- Exercise requirements: Please give the listing again, word for word, with nothing left out.

- Data:
★ ★ ★

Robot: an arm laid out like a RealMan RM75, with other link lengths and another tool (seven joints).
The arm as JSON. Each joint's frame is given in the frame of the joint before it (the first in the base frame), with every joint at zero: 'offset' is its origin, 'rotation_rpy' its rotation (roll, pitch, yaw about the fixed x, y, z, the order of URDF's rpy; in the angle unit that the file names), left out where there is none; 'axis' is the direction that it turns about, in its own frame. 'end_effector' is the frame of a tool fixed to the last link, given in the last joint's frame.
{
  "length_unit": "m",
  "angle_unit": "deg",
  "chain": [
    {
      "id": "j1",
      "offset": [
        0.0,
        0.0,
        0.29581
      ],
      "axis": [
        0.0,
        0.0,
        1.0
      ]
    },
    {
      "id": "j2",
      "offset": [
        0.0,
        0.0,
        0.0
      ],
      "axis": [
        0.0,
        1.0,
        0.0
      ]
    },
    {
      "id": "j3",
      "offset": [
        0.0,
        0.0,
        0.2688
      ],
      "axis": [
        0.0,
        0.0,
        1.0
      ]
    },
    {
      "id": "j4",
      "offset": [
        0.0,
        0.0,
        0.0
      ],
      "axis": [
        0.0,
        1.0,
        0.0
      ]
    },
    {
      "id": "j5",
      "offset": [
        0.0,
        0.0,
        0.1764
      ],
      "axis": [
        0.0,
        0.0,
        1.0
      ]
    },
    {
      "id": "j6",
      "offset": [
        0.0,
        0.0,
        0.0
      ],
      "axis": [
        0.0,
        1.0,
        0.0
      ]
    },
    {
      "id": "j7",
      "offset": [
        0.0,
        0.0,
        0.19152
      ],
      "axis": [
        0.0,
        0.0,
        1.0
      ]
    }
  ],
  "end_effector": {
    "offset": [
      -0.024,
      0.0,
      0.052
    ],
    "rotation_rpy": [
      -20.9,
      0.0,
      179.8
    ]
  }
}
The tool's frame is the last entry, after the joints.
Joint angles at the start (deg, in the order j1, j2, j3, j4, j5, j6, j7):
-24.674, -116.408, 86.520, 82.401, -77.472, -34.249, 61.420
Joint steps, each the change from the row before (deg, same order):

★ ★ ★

- Answer to this exercise:
Robot: an arm laid out like a RealMan RM75, with other link lengths and another tool (seven joints).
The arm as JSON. Each joint's frame is given in the frame of the joint before it (the first in the base frame), with every joint at zero: 'offset' is its origin, 'rotation_rpy' its rotation (roll, pitch, yaw about the fixed x, y, z, the order of URDF's rpy; in the angle unit that the file names), left out where there is none; 'axis' is the direction that it turns about, in its own frame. 'end_effector' is the frame of a tool fixed to the last link, given in the last joint's frame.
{
  "length_unit": "m",
  "angle_unit": "deg",
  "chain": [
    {
      "id": "j1",
      "offset": [
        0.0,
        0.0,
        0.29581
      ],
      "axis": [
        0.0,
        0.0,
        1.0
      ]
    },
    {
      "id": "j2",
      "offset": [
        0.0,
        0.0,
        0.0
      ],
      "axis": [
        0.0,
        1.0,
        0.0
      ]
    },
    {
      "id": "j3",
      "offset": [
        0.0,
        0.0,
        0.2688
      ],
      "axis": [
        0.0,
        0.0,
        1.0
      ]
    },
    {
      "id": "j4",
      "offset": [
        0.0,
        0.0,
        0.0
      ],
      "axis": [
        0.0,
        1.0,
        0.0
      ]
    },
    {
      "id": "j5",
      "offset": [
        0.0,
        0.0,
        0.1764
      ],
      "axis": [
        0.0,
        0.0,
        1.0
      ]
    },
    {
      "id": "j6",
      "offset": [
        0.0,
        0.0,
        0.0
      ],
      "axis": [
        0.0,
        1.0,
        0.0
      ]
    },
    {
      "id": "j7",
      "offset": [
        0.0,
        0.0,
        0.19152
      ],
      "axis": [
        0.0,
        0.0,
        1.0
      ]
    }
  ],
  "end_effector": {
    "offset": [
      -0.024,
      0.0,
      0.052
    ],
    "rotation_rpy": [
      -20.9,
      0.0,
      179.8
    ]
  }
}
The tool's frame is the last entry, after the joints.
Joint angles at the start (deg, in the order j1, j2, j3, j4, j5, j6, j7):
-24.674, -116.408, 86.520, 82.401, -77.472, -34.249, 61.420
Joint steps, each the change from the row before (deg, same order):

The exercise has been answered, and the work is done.